Task goal = From the first line to the last, copy the material word for word; pictures stay out.

The data =
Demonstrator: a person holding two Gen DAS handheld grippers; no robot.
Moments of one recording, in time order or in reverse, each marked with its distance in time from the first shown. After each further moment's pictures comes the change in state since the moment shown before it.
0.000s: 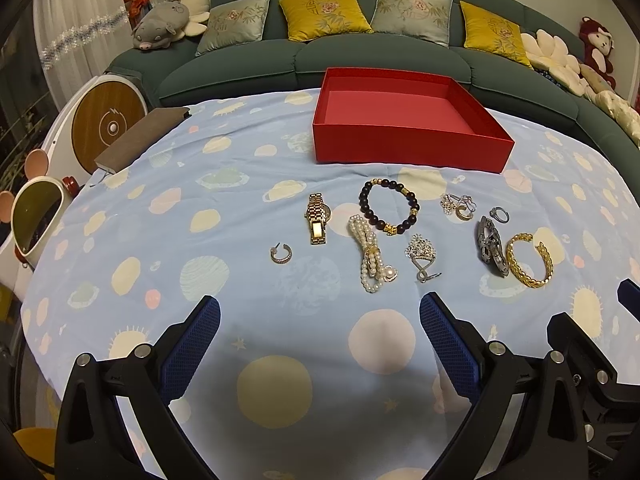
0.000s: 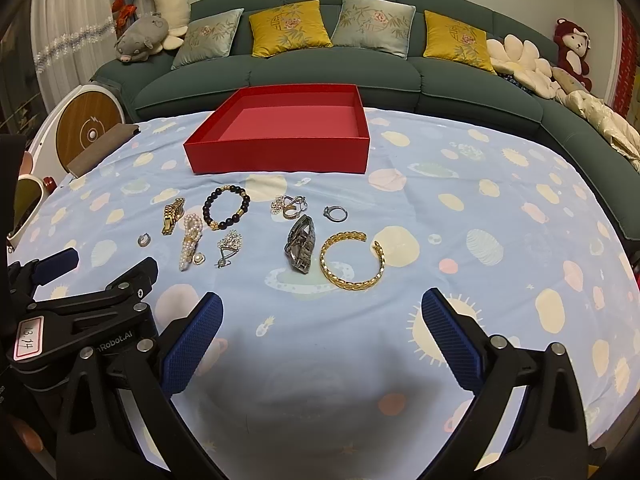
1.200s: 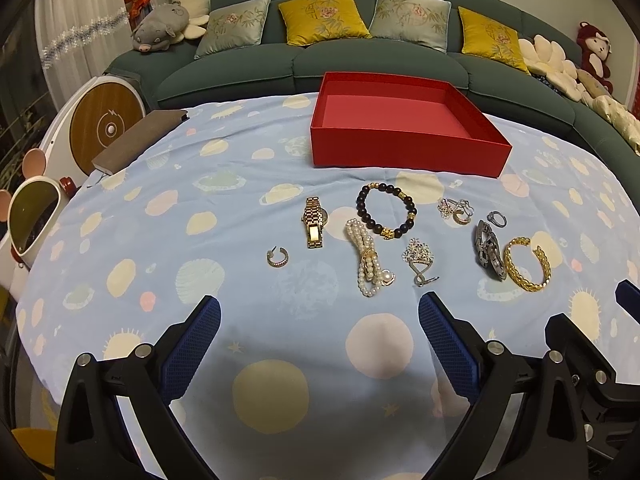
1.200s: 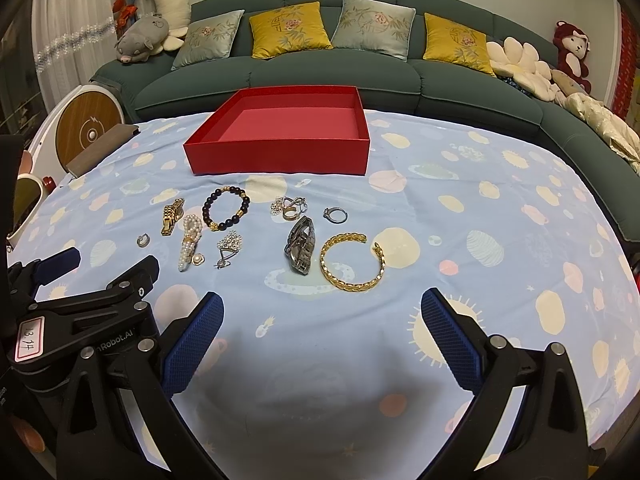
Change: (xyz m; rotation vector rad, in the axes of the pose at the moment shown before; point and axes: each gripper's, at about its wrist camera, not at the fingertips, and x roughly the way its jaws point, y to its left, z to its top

Solution below =
Demonstrator: a person holding two Gen DAS handheld grippers; no robot.
Moments of one recording, in time order or in reverse, each marked with its distance in time from the first shown. After each further moment's pictures comes the change in state since the moment shown before it.
0.000s: 
0.000s: 
1.200s: 
1.200s: 
Change: (xyz m; rotation vector rad, in the axes of the pose at the moment shown before; point and axes: each gripper's, at about its wrist camera, not at the fingertips, and x roughly the way its jaws point, y to its left, z to its top

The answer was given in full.